This project examined how energy efficient Ireland’s homes are using data published by Ireland’s Central Statistics Office (CSO) from 2009 to 2019. The data as presented in the article allowed readers to understand how efficient houses are both on a national and local level by utilising the data collected on homes which have had energy assessments carried out. The data also documented the dominant type of heating used in each county.
With climate change to the forefront of many people’s minds, this story provided an insight both into the energy efficiency of Ireland’s homes and also showed how reliant the country is on using fossil fuels to heat them. Analysing the data showed that just one in 20 homes has the top energy rating of A, the majority of these in Dublin, the capital. The county with the lowest number of A rated homes was in Leitrim, the least populated part of the country, which along with Roscommon, also had the highest proportion of G rated homes (the least energy efficient rating) in the country. While analysing the data showed discrepancies in the energy efficiencies between different counties, it also showed the differences in energy ratings within each of the Dublin postcodes showing that older, more “established” areas (ie Dublin 4), had less A rated houses than “newer areas”, further away from the city, such as Dublin 13 which had the highest number of A rated houses in Dublin.
The primary tool I used for this project was Google Spreadsheets. I downloaded the information from the CSO website and carried out all cleaning and analysis using this programme. The cleaning primarily involved grouping different ratings together to provide an easy to understand picture of each rating (ie merging together A1 and A2 ratings to give an overall A rating for each county). This was done in line with the SEAI’s own categorisation of ratings (ie A, B, C). I then ran simple analysis by filtering the various columns to ascertain the counties with the highest – lowest energy ratings etc. I also ran calculations to ascertain the number of houses and apartments BERs had been carried out in so I could inform the reader ie, “One-fifth of all assessments have been carried out in apartments, with the rest being houses”. I also used Google Spreadsheets when analysing the main space heating fuel used in each home and again used the filter option to ascertain if there were any fuels that were more dominant in some counties than others (ie the reliance on solid fuel in Offaly). Datawrapper was then used to create the graphs.
What was the hardest part of this project?
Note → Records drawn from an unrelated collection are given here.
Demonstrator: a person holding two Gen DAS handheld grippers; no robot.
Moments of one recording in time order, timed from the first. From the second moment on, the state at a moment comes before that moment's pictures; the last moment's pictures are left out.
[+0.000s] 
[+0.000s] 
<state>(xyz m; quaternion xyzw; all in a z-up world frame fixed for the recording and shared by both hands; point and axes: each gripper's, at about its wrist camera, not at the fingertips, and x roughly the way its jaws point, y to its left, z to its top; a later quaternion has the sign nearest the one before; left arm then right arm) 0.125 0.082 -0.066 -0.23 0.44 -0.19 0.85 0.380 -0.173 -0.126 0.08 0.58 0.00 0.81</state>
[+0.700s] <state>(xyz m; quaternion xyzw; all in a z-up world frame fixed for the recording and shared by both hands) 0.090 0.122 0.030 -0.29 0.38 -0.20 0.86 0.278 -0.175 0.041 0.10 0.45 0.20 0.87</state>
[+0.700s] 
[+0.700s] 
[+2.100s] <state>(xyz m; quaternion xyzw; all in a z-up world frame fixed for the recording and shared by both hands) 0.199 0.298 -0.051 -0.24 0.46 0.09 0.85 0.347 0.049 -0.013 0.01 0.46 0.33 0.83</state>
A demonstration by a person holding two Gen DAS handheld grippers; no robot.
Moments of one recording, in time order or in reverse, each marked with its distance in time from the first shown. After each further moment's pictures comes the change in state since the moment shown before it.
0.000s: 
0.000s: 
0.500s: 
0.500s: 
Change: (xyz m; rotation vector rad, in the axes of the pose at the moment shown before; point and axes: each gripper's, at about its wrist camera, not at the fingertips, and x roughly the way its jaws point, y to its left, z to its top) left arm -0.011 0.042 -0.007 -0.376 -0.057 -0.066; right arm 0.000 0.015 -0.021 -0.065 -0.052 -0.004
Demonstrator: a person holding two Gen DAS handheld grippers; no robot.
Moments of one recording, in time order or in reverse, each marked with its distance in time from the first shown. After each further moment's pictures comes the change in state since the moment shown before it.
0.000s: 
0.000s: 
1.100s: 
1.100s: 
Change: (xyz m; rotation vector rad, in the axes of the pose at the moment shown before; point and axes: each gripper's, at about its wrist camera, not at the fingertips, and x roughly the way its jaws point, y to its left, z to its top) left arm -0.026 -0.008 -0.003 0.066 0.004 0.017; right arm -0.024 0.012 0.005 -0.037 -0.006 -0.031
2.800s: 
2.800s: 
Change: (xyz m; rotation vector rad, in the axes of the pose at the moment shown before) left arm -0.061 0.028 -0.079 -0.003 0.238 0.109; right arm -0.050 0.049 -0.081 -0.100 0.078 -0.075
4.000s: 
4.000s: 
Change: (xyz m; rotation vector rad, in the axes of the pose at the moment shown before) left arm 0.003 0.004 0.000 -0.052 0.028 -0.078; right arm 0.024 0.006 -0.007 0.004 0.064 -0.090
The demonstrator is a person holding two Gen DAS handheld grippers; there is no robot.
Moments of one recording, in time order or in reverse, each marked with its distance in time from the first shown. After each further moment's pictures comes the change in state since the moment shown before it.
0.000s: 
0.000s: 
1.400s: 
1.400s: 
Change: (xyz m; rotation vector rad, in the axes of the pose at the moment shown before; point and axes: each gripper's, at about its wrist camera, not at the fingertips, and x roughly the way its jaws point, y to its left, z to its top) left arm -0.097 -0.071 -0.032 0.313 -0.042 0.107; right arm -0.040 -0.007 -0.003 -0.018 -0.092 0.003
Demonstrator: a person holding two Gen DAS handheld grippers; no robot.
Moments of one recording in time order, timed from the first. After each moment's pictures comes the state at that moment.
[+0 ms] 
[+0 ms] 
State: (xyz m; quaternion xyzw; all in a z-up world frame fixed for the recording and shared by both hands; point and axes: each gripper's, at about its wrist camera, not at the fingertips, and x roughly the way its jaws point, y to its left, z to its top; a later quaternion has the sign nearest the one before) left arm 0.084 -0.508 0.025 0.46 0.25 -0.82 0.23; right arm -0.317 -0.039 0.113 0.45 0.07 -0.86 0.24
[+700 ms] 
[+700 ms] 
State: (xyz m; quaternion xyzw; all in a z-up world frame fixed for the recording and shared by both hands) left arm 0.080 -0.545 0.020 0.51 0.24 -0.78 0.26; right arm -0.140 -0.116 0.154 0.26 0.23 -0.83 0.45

There has been much talk in Ireland, as in most countries, about climate change and the steps needed to reduce our carbon footprint. I believe this article should be considered as retrofitting of homes and making them more energy efficient is one of the issues that comes up often in the context of fighting climate change and as such I felt it necessary to examine how efficient, or indeed inefficient, our homes really are and provide some context through data around the issue. I believe the article does just that; gives an insight into the true energy efficiency of our homes on a national scale and also provides insight into our reliance on fossil fuels (particularly gas and oil) to heat our homes. I believe this project adds to the important conversation around climate change and analysing and presenting the data as per the article gives people a greater understanding of not just the scale of retrofitting that may be required to reduce our home’s energy consumption and therefore carbon footprint, but also how their home, particularly for those with a low rated home, is having some impact on emissions. The most difficult part of the project was the condsieration given to how to present it in an easy way for the reader. While maps were considered and tested, presenting the graphs in the format found in the article was found to be the easiest way for the viewer to get to grips with the data.
What can others learn from this project?
From this project other journalists could learn the value of looking past the press releases issued by bodies such as the Central Statistics Office and examining the vast amount of data that informs them to see what other stories can be gleaned from the data.